PROVIDED DATA:
•••••

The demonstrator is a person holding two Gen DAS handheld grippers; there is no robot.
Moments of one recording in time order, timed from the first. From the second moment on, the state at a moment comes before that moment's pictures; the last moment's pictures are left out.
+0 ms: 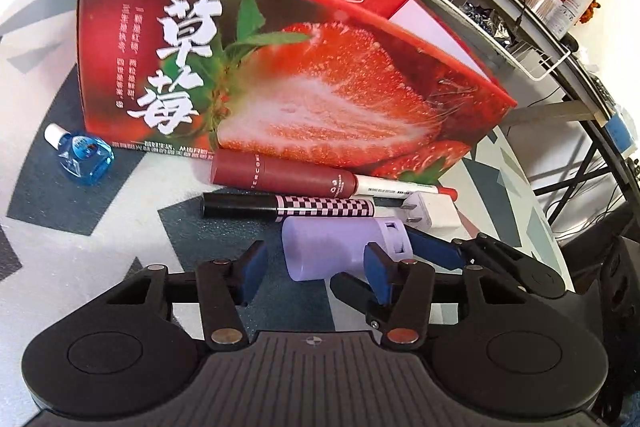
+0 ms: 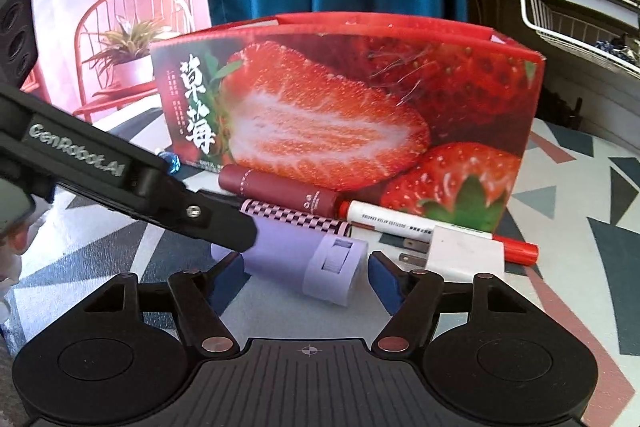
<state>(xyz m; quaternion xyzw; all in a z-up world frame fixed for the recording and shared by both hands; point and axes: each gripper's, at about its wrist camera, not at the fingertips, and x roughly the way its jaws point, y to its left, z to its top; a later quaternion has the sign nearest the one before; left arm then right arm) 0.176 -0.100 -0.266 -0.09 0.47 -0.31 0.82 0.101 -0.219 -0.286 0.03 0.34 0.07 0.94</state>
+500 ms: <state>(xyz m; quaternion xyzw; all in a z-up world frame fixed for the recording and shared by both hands) 0.177 -0.112 -0.276 -0.08 0.46 -0.32 0.82 0.103 -0.222 -0.290 0.04 0.35 0.08 0.93</state>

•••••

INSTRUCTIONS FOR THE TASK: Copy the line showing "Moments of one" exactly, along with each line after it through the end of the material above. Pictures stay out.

ANSWER BOX:
Moments of one recording in time order, timed from the first. From the second moment on, the state at a moment comes before that moment's pictures; the last moment's pictures are left out.
+0 ms: 
+0 ms: 
<state>(xyz m; quaternion xyzw; all in a z-up world frame fixed for the recording and shared by both hands; point and axes: each gripper's, at about its wrist camera, not at the fingertips, and x roughly the way its jaws point, y to its left, z to its top; a later quaternion has the sign nearest the one before; left arm then right arm) 0.176 -0.100 -0.266 -0.09 0.47 -0.31 0.82 0.101 -0.219 -0.286 0.03 0.34 0.07 0.94</state>
+500 ms: <state>(xyz m; quaternion xyzw; all in a z-up world frame fixed for the recording and shared by both hands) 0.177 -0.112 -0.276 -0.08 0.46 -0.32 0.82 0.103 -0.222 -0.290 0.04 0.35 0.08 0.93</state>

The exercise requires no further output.